Q: Are independent contractors entitled to the same four hours of "call-in pay" when a portion of their shift is cancelled?
This applies to fees received for umpiring baseball games. In this instance, umpires were promised payment for two games (which would collectively last no more than four hours). A lightening storm resulted in the second game being cancelled shortly after it was due to begin. The employer states that no fee will be paid for the second game "since the game did not start and you were already on the first game."
A: An employment lawyer needs to review whatever contract or contracts govern the services.

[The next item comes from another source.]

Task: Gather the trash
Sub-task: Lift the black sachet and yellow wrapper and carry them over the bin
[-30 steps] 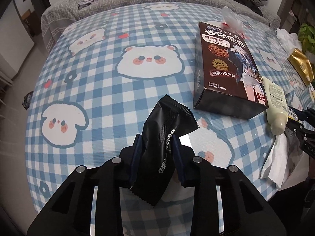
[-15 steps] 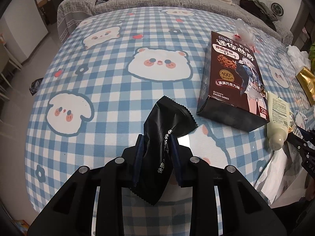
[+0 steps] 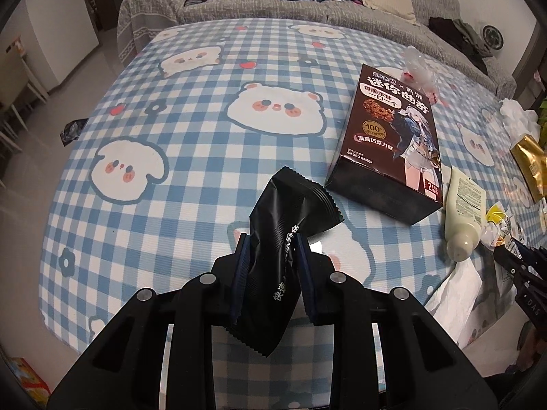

Many independent contractors are actually employees. That may not apply to you but the only way a true independent is compensated is:
1) According to the agreed upon terms, usually in writing, since verbal or parole evidence has credibility issues inherent or
2) Quantum meruit or for the reasonable value of similar performed services or the norm within an industry by custom or practice (i.e. supported by case law within whatever jurisdiction the services are performed which may vary widely). If you did not actually perform services it seems that #1 might be the better choice absent caselaw for #2.
Of course government employees and contractors have many other regs and laws for protection from arbitrary or politically motivated mistreatment. Unions protect all with collective agreements but these situations do not appear in your facts.
Retain an employment lawyer, often for a flat rate, to read and advise regarding your contract.